FC Porto

Romário Baró: da infância difícil em África à receção na Casa do Dragão

Romário Baró, campeão europeu de sub-19 pelo FC Porto. Ivan Del Val/Global Imagens

Natural da Guiné-Bissau, Romário Baró chegou a Portugal em 2011 e começou cedo a dar nas vistas.

Veio para Portugal com que idade?

-Nasci na Guiné-Bissau e vim para Portugal com 11 anos.

Como foi a sua infância?

-Foi difícil, como é normal em África. Vivi na Guiné-Bissau até aos 11 anos com a minha mãe, quando o meu pai já tinha vindo para Portugal, porque estava com outra mulher.

Como surgiu a oportunidade de jogar no Atlético Povoense?

-Fui para lá através de um senhor, João Morais, que é, para mim, como um segundo pai. Ele acreditou em mim, deu-me tudo o que precisava e nunca me deixou cair. Ele trabalhava no clube, conhecia-me e levou-me para lá.

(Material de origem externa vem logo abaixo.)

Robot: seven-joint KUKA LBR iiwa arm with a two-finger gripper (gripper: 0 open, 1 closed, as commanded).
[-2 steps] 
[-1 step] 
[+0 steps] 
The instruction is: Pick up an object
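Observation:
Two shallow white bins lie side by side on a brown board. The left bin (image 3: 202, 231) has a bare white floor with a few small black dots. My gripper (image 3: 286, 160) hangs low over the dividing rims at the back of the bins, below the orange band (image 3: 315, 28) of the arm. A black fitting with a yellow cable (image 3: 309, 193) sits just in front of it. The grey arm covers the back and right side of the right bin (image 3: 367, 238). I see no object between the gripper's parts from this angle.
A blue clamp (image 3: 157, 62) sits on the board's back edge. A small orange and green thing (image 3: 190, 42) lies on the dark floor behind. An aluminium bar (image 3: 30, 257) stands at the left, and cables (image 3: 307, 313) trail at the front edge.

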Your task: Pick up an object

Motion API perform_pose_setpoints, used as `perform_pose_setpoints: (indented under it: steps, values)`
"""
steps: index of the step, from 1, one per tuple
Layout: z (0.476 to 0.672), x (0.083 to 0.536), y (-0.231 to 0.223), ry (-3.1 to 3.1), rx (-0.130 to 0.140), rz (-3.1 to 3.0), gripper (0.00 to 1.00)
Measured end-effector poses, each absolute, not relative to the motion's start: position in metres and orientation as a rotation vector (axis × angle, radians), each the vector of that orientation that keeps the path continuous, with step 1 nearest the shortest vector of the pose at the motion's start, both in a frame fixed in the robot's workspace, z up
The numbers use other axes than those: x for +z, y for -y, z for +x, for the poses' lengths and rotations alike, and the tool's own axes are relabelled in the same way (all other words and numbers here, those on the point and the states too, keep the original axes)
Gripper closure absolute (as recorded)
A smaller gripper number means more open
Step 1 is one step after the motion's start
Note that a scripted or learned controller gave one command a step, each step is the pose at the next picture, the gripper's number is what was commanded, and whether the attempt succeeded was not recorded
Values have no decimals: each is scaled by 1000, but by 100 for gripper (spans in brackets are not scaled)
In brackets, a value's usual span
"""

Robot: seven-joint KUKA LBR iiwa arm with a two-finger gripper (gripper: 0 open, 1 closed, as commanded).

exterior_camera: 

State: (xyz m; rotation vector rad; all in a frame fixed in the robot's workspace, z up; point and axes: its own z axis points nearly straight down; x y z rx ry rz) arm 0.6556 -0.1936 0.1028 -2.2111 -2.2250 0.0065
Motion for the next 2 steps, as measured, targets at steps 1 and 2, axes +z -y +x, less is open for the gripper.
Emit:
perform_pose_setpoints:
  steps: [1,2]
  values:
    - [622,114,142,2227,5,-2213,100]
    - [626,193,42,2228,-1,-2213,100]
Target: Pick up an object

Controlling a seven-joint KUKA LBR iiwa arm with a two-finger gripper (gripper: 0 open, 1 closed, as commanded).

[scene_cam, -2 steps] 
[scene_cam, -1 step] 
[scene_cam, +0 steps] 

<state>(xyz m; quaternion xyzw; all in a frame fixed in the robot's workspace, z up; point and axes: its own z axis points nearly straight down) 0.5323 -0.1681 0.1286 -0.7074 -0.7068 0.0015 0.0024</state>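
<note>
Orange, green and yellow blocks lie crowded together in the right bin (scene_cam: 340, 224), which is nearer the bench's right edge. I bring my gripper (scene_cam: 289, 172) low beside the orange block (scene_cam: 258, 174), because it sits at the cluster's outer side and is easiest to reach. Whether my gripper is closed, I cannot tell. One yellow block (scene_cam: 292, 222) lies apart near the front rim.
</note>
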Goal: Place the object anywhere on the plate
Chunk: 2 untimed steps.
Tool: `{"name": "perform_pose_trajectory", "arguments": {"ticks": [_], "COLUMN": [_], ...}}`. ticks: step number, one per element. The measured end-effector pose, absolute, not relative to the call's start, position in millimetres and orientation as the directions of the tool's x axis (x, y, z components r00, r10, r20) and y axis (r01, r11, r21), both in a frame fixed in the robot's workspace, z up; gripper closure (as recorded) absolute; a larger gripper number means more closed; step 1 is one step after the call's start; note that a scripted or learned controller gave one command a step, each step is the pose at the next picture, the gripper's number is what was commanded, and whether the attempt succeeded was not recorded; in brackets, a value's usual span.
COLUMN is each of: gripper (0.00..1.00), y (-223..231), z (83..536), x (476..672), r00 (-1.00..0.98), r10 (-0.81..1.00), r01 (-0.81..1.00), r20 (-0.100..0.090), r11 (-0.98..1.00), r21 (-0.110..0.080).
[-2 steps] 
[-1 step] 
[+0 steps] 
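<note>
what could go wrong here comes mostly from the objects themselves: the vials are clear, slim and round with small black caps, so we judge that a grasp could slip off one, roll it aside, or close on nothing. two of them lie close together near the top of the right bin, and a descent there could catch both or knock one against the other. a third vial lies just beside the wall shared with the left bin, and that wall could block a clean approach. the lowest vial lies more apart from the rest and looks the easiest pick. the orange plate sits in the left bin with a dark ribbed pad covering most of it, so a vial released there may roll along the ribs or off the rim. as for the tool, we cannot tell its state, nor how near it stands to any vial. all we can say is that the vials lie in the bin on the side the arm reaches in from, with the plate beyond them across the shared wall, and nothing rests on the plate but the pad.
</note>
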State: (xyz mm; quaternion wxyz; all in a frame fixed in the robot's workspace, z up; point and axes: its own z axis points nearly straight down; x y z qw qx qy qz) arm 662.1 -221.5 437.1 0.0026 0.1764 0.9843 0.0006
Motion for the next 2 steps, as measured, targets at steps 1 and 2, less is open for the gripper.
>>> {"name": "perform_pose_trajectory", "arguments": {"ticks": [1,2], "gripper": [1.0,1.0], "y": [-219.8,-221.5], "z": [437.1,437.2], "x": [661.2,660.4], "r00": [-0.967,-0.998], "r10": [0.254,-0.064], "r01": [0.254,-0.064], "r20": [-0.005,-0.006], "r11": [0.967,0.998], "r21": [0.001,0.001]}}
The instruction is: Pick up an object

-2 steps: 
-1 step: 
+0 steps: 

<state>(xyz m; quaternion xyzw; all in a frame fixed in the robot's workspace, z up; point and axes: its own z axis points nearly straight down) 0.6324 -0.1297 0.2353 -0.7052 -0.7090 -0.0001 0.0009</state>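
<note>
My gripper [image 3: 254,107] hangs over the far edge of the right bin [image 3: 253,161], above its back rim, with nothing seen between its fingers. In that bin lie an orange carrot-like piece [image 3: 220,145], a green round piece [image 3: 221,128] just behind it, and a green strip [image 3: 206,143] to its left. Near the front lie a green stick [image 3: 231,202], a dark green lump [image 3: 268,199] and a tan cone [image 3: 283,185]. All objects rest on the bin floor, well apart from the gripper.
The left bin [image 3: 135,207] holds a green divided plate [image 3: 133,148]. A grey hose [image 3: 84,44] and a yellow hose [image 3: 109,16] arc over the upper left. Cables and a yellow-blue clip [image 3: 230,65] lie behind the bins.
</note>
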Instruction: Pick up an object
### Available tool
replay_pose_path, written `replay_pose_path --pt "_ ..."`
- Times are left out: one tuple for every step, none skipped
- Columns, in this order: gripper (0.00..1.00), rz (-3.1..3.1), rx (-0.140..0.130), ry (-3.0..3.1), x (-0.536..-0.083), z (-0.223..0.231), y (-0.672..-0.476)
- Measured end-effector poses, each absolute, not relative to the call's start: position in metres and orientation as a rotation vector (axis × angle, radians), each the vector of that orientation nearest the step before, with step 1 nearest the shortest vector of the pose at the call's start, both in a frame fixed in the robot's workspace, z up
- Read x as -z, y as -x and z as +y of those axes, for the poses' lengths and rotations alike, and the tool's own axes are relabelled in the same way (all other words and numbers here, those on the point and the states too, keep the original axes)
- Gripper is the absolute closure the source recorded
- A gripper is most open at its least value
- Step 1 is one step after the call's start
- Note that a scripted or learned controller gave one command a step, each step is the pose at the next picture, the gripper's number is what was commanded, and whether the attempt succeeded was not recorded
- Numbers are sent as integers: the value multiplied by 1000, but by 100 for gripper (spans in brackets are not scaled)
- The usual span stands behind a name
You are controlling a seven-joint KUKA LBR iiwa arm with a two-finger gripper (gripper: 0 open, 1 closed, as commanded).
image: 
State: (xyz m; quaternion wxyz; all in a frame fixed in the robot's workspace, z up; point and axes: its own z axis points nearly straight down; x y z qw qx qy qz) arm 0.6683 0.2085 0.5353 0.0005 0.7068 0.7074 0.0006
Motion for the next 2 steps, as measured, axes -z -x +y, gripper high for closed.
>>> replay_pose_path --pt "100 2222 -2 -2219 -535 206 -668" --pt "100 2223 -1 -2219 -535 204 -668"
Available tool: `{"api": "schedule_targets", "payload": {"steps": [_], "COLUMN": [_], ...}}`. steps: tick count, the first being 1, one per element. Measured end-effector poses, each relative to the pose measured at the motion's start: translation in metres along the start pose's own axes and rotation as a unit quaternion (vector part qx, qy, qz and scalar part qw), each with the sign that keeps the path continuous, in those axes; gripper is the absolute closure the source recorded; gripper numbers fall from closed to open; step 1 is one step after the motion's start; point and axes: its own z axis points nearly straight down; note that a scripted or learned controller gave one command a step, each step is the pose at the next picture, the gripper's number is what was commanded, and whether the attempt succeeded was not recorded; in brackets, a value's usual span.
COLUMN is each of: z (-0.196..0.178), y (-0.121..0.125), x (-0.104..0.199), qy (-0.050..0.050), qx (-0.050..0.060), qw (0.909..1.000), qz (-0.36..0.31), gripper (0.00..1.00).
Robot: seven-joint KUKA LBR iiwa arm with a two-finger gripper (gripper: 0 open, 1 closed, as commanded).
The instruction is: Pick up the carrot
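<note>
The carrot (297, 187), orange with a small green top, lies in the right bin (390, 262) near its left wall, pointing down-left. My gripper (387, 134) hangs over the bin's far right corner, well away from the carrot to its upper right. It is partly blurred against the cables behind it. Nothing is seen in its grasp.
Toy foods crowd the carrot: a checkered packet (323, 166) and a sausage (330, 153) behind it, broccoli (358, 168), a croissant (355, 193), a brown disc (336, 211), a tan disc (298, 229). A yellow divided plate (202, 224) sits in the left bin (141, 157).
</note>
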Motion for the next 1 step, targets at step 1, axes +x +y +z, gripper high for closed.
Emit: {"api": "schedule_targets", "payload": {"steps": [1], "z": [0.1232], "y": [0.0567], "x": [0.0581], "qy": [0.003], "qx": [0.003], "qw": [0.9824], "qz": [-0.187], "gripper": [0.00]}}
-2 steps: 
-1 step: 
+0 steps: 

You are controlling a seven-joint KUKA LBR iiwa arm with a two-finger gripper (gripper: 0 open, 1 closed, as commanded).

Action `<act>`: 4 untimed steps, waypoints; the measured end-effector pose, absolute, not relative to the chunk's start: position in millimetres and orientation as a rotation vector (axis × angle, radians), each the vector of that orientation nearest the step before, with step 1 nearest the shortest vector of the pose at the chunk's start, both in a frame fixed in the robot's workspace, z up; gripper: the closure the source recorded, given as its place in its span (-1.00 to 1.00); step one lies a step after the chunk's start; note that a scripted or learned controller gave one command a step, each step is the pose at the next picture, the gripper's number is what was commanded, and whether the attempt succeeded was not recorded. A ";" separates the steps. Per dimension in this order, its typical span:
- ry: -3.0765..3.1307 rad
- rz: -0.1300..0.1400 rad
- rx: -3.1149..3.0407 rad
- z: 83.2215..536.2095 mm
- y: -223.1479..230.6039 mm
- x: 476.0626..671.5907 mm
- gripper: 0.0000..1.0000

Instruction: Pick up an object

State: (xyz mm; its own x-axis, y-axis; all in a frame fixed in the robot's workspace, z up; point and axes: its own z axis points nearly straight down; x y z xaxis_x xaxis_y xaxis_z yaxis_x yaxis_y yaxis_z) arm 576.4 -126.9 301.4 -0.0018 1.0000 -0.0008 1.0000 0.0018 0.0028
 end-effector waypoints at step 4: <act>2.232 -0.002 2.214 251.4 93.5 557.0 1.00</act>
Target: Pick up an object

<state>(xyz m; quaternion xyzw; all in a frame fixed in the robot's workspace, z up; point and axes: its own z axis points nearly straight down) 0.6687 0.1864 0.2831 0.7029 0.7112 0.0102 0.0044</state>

Como foi esse primeiro ano no Atlético Povoense?

-Foi um ano bom para mim, porque evoluí como jogador e tive a oportunidade de ir para o Sporting. Jogámos contra eles no campeonato, fizemos uma boa época e eles viram-me jogar.

Que recordações guarda desses tempos no Sporting?

-Não tenho muitas; tenho recordações dos meus colegas.

Depois do Sporting, o FC Porto. Como surgiu essa possibilidade?

-O FC Porto acreditou em mim e aceitei o convite.

A adaptação ao Porto foi fácil ou difícil?

-Para ser sincero, não foi difícil. Fui recebido de uma forma incrível, por pessoas fantásticas. Desde o primeiro momento que cheguei à Casa do Dragão [antigo lar do atleta] acolheram-me como se fosse um filho. Trataram-me de uma forma que não sei explicar e da qual não estava à espera. Tenho muito a agradecer-lhes.